Why you will pay more to use Zoom


Video conferencing platform Zoom is the latest to announce changes in VAT pricing for Kenyan users beginning next month. [Courtesy]

Technology platforms operating in Kenya have begun implementing the recent digital tax measures introduced by the National Treasury in a move that is set to increase the cost of accessing these services.

Video conferencing platform Zoom yesterday became the latest firm to announce the changes to its pricing for Kenyan users beginning next month. This is as the company implements the new value-added tax (VAT) charges on digital services.

“We are writing to inform you that Zoom Video Communications Inc (Zoom) will begin charging Kenyan VAT on or shortly after August 1, 2021, on its services supplied to customers in Kenya,” stated the firm in an email to users.

“Like many companies with a growing international presence, Zoom is routinely evaluating its indirect tax collection and remittance obligations,” stated the firm.

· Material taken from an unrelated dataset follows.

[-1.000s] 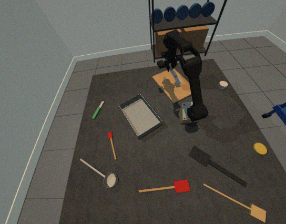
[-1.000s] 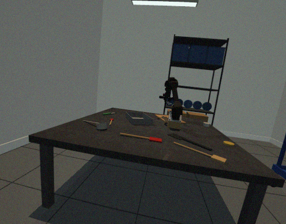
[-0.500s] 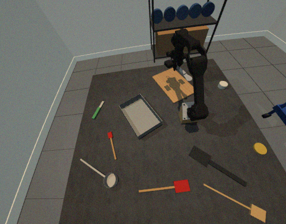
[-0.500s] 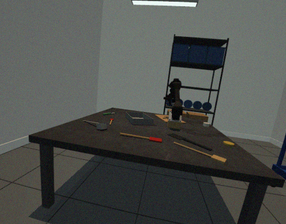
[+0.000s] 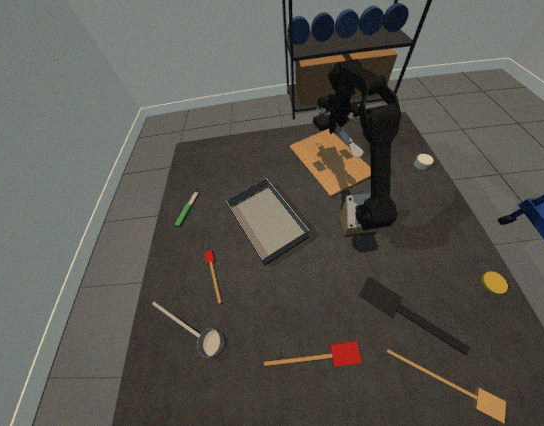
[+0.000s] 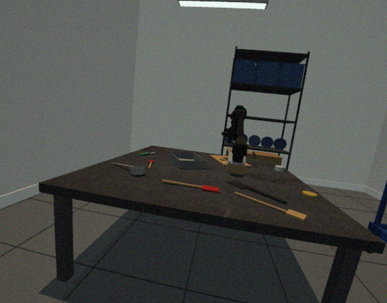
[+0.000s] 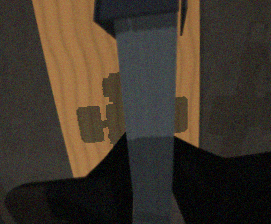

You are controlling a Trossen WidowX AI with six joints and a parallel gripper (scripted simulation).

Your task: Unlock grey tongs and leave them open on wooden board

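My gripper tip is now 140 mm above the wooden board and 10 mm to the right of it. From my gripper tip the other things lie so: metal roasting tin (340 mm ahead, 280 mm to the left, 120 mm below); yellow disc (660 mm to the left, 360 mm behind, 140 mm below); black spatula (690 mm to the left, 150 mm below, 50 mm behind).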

Zoom’s announcement to users in Kenya is the latest from Silicon Valley as the implementation of the new levies recently introduced by the government and targeted at digital platforms gets underway. 

Last year, Treasury through the Finance Act 2020 introduced the Digital Services Tax (DST), payable on income accrued in Kenya from services offered through a digital marketplace.

The levy is set at 1.5 per cent of the gross transaction value and is due at the time of transfer of the payment to the service provider.

This was soon followed by the Value Added Tax (Digital Marketplace Supply) Regulations 2020 that proposed VAT on products and services sold online.

“VAT shall be charged on taxable services supplied in Kenya through the digital marketplace,” explains the regulations in part. “Taxable supplies made through a digital marketplace shall include electronic services and downloadable mobile apps, e-books, movies.”

The law does not indicate the new VAT rate but is pegged on the Value Added Tax Act, 2013 that set a 16 per cent rate. A digital marketplace has now been defined as an ‘online platform which enables users to sell or provide services, goods or other property to other users.”

Zoom’s announcement to users in Kenya is the latest from Silicon Valley as the implementation of the new levies. [Courtesy]

Earlier this year, Facebook informed Kenyan users that advertisements on the site and photo-sharing application Instagram that charges would increase to reflect the new VAT levy.

“Beginning April 1, 2021, Facebook ads in Kenya are subject to a VAT at the applicable local tax rate,” said Facebook in an email to users.

“This applies to advertisers whose ‘Sold To’ country on their business or personal address is set to Kenya and who haven’t confirmed that they’re advertising for business purposes,” stated the email.

“VAT is added whenever you’re charged for your ads if you’re not purchasing Facebook ads for business purposes,” said the firm. “Because VAT is added on top of charges, you won’t reach your billing threshold faster, but you may be charged more than your billing threshold amount.” However, some industry stakeholders have cautioned that the administration of the taxes could prove difficult for tax authorities given the complexity of the Internet ecosystem. 

“The application of these taxes to businesses with online activities is a complex and evolving area,” said Zoom in its email to users.

“Zoom continues to review such developments as well as the nature and extent of its activities in different jurisdictions and based on such regular review, will start charging indirect taxes where applicable.”